**ASSIGNED TASK**
All the data should be printed again exactly as written.

[DATA IN THIS EXERCISE — start]

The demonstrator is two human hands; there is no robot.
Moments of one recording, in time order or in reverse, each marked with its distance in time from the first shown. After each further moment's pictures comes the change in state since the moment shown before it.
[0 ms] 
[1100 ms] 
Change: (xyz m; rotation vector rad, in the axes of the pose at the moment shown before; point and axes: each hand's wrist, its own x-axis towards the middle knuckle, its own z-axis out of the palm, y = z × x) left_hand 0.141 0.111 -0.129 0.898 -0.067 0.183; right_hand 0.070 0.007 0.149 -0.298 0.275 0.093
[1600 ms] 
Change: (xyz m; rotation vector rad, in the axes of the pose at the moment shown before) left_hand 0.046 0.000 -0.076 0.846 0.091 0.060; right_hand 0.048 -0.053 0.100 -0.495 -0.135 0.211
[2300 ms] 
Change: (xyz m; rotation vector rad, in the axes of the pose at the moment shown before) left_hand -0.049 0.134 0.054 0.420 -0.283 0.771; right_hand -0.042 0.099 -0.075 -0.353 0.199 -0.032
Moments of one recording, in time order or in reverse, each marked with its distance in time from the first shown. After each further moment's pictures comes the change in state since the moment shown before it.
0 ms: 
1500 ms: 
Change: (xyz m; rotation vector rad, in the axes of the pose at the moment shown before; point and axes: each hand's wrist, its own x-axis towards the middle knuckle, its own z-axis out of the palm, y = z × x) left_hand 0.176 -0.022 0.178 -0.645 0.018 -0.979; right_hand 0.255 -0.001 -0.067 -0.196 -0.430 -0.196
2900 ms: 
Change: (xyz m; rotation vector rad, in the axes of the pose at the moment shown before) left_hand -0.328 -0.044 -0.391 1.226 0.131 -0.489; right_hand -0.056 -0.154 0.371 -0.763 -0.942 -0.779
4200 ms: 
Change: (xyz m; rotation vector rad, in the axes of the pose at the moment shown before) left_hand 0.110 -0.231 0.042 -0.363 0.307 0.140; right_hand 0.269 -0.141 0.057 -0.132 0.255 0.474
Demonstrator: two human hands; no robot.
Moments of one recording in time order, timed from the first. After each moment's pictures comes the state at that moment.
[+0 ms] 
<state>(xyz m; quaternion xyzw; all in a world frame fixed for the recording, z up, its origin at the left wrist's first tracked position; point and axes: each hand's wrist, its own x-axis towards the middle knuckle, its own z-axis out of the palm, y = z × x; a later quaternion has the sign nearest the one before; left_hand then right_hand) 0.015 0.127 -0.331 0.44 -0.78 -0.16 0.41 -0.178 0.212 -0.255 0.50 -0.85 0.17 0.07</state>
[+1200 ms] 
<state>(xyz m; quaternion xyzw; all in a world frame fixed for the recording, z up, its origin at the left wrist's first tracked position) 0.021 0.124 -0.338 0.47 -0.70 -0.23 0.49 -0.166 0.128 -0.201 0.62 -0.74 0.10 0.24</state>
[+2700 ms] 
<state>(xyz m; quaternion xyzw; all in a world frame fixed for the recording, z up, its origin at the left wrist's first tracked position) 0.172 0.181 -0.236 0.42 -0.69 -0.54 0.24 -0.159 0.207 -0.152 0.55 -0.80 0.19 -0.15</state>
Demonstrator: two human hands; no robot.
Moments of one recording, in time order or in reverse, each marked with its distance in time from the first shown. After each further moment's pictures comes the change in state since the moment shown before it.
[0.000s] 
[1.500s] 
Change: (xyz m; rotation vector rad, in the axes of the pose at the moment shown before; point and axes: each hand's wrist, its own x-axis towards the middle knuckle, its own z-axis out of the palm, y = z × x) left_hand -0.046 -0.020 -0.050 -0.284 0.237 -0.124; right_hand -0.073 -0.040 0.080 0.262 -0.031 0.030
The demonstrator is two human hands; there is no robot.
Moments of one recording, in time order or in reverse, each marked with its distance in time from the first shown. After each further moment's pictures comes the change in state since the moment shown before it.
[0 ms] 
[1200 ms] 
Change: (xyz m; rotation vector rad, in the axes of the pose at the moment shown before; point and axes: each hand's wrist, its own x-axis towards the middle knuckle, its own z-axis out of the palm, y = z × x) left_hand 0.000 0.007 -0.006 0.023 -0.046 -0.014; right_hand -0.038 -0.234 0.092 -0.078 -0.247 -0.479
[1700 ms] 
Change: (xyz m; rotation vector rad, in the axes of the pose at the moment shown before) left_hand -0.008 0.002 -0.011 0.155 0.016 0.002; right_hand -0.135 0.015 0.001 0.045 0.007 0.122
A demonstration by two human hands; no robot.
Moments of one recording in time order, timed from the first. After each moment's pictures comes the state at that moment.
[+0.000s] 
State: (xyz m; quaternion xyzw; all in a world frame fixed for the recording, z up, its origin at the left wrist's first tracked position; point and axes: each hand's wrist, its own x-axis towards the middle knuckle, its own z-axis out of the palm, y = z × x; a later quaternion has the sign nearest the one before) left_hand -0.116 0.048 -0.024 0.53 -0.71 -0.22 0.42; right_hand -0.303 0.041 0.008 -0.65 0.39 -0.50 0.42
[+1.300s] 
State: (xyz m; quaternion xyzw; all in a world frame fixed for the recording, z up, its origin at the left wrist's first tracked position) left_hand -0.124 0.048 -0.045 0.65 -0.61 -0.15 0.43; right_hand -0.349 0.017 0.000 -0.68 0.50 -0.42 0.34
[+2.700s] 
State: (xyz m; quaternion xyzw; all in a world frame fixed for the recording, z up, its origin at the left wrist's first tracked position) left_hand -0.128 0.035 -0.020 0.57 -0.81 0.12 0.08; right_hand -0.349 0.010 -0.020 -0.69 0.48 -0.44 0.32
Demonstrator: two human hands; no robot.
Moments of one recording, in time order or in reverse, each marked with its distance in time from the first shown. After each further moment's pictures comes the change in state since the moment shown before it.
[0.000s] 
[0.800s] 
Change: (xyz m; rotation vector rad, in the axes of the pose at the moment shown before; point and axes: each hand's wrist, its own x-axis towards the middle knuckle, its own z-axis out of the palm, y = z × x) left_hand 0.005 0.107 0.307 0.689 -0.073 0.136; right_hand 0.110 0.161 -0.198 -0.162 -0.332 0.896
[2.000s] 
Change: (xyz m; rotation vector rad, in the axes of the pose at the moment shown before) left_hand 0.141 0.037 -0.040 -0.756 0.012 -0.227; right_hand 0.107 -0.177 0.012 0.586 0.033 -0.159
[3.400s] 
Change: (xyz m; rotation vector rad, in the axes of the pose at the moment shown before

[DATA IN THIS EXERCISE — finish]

**RESULT BELOW**
The demonstrator is two human hands; there is no robot.
Moments of one recording, in time order or in reverse, each marked with its distance in time from the first shown. After each further moment's pictures comes the change in state since the moment shown before it.
[0 ms] 
[1100 ms] 
Change: (xyz m; rotation vector rad, in the axes of the pose at the moment shown before; point and axes: each hand's wrist, its own x-axis towards the middle knuckle, its own z-axis out of the palm, y = z × x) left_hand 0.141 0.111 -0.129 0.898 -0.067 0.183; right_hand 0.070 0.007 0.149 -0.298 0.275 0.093
[1600 ms] 
Change: (xyz m; rotation vector rad, in the axes of the pose at the moment shown before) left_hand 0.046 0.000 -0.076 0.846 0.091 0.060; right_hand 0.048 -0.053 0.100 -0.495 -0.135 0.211
[2300 ms] 
Change: (xyz m; rotation vector rad, in the axes of the pose at the moment shown before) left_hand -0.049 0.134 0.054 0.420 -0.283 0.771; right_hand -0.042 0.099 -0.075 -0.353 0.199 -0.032
Moments of one recording, in time order or in reverse, each marked with its distance in time from the first shown. After each further moment's pictures comes the change in state since the moment shown before it.
0 ms: 
1500 ms: 
Change: (xyz m; rotation vector rad, in the axes of the pose at the moment shown before; point and axes: each hand's wrist, its own x-axis towards the middle knuckle, its own z-axis out of the palm, y = z × x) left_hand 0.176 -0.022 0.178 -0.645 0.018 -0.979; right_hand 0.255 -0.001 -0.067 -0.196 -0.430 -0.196
2900 ms: 
Change: (xyz m; rotation vector rad, in the axes of the pose at the moment shown before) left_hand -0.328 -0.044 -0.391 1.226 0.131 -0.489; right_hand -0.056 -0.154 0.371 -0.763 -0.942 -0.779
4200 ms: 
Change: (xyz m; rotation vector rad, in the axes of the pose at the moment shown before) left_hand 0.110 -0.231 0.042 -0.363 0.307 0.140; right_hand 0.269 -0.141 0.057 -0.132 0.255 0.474
Demonstrator: two human hands; no robot.
Moments of one recording in time order, timed from the first. After each moment's pictures comes the state at that moment.
[+0 ms] 
<state>(xyz m; quaternion xyzw; all in a world frame fixed for the recording, z up, its origin at the left wrist's first tracked position; point and axes: each hand's wrist, its own x-axis towards the middle knuckle, its own z-axis out of the palm, y = z × x; a later quaternion has the sign nearest the one before; left_hand then right_hand) 0.015 0.127 -0.331 0.44 -0.78 -0.16 0.41 -0.178 0.212 -0.255 0.50 -0.85 0.17 0.07</state>
[+1200 ms] 
<state>(xyz m; quaternion xyzw; all in a world frame fixed for the recording, z up, its origin at the left wrist's first tracked position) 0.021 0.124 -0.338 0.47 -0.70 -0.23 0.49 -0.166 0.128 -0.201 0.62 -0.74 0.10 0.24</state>
[+2700 ms] 
<state>(xyz m; quaternion xyzw; all in a world frame fixed for the recording, z up, its origin at the left wrist's first tracked position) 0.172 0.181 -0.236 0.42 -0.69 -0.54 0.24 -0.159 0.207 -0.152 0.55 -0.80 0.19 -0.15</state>
Demonstrator: two human hands; no robot.
Moments of one recording, in time order or in reverse, each marked with its distance in time from the first shown. After each further moment's pictures comes the change in state since the moment shown before it.
[0.000s] 
[1.500s] 
Change: (xyz m; rotation vector rad, in the axes of the pose at the moment shown before; point and axes: each hand's wrist, its own x-axis towards the middle knuckle, its own z-axis out of the palm, y = z × x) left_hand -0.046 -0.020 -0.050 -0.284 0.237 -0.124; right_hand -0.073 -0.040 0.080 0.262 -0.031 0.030
The demonstrator is two human hands; there is no robot.
Moments of one recording, in time order or in reverse, each marked with its distance in time from the first shown. After each further moment's pictures comes the change in state since the moment shown before it.
[0 ms] 
[1200 ms] 
Change: (xyz m; rotation vector rad, in the axes of the pose at the moment shown before; point and axes: each hand's wrist, its own x-axis towards the middle knuckle, its own z-axis out of the palm, y = z × x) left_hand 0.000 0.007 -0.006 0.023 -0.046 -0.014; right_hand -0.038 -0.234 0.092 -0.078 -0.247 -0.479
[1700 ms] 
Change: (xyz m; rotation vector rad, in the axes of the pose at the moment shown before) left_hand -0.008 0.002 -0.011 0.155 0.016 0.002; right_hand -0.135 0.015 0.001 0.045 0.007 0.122
A demonstration by two human hands; no robot.
Moments of one recording in time order, timed from the first. After each moment's pictures comes the state at that moment.
[+0.000s] 
State: (xyz m; quaternion xyzw; all in a world frame fixed for the recording, z up, its origin at the left wrist's first tracked position; point and axes: each hand's wrist, its own x-axis towards the middle knuckle, its own z-axis out of the palm, y = z × x; a later quaternion has the sign nearest the one before) left_hand -0.116 0.048 -0.024 0.53 -0.71 -0.22 0.42; right_hand -0.303 0.041 0.008 -0.65 0.39 -0.50 0.42
[+1.300s] 
State: (xyz m; quaternion xyzw; all in a world frame fixed for the recording, z up, its origin at the left wrist's first tracked position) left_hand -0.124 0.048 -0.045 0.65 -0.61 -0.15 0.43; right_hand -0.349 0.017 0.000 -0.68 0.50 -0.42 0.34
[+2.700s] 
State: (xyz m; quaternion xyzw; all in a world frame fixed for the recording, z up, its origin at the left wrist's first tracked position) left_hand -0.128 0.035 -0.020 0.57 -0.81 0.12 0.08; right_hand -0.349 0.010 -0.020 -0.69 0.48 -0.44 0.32
Demonstrator: two human hands; no robot.
Moments of one recording, in time order or in reverse, each marked with its distance in time from the first shown. After each further moment's pictures comes the change in state since the moment shown before it.
[0.000s] 
[0.800s] 
Change: (xyz m; rotation vector rad, in the axes of the pose at the moment shown before; point and axes: each hand's wrist, its own x-axis towards the middle knuckle, its own z-axis out of the palm, y = z × x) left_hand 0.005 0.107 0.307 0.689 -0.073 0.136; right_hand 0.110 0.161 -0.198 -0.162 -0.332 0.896
[2.000s] 
Change: (xyz m; rotation vector rad, in the axes of the pose at the moment shown before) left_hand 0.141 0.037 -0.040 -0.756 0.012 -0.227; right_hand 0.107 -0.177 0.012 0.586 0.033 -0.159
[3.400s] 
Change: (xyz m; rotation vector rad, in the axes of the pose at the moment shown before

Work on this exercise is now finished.